▶ Exercise goal
Write out nothing but the lines from the one containing "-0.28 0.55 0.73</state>" through the last line below, both included, and without the pictures.

▶ Recorded information
----

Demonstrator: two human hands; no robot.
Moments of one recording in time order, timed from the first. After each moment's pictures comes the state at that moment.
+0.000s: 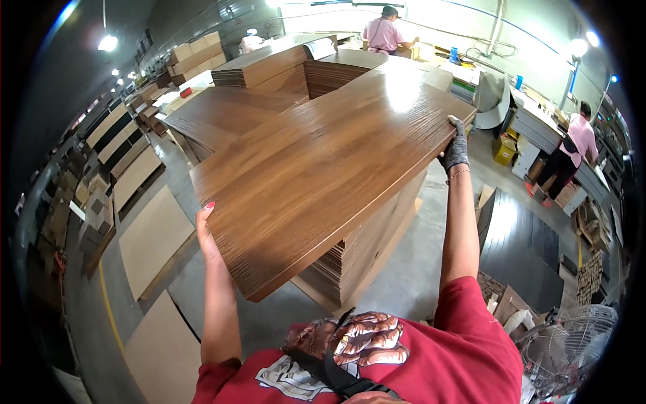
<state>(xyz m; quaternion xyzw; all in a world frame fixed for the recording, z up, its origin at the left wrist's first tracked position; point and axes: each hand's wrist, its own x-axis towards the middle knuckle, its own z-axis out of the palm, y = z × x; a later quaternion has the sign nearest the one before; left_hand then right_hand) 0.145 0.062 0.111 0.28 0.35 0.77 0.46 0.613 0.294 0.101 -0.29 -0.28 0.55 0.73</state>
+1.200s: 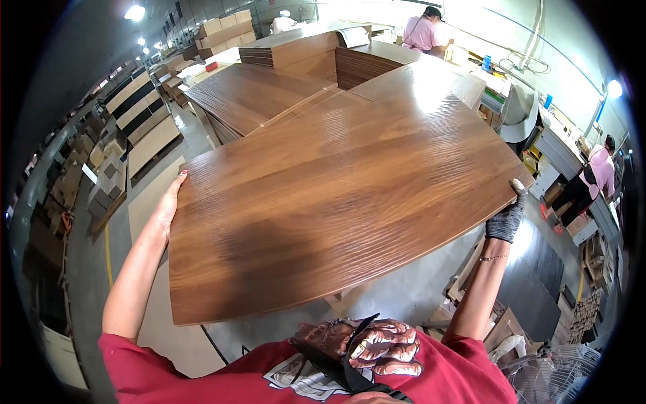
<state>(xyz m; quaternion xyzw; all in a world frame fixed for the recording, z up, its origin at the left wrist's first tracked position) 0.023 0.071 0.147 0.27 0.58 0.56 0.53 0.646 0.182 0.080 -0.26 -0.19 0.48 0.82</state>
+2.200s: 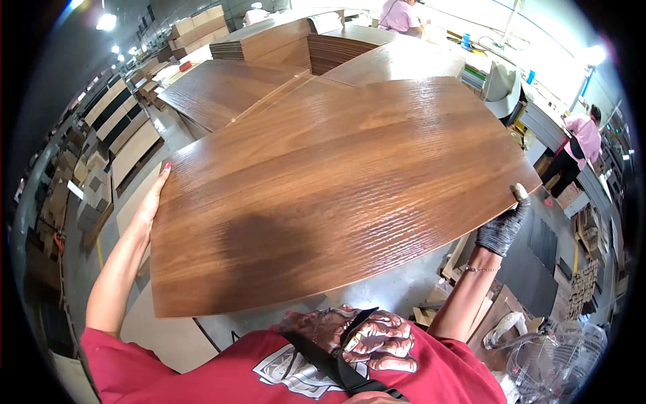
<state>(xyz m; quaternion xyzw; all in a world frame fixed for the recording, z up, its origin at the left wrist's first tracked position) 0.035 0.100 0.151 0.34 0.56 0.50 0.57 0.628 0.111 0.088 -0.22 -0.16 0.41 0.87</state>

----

▶ Answer to the problem
<state>(xyz m; quaternion xyzw; all in a world frame fixed for the recording, z up, its origin at the left wrist's first tracked position; point and axes: each hand's wrist, its own x-axis towards the middle knuckle, its own z-axis out of the palm, y = z × x; a later quaternion has the sign nearest the one before; left_hand then right_hand) 0.145 0.062 0.111 0.28 0.35 0.77 0.46 0.613 0.294 0.101 -0.29 -0.28 0.55 0.73</state>
+1.200s: 
<state>(xyz m; quaternion xyzw; all in a world frame fixed for the recording, z up, its origin at the left wrist's first tracked position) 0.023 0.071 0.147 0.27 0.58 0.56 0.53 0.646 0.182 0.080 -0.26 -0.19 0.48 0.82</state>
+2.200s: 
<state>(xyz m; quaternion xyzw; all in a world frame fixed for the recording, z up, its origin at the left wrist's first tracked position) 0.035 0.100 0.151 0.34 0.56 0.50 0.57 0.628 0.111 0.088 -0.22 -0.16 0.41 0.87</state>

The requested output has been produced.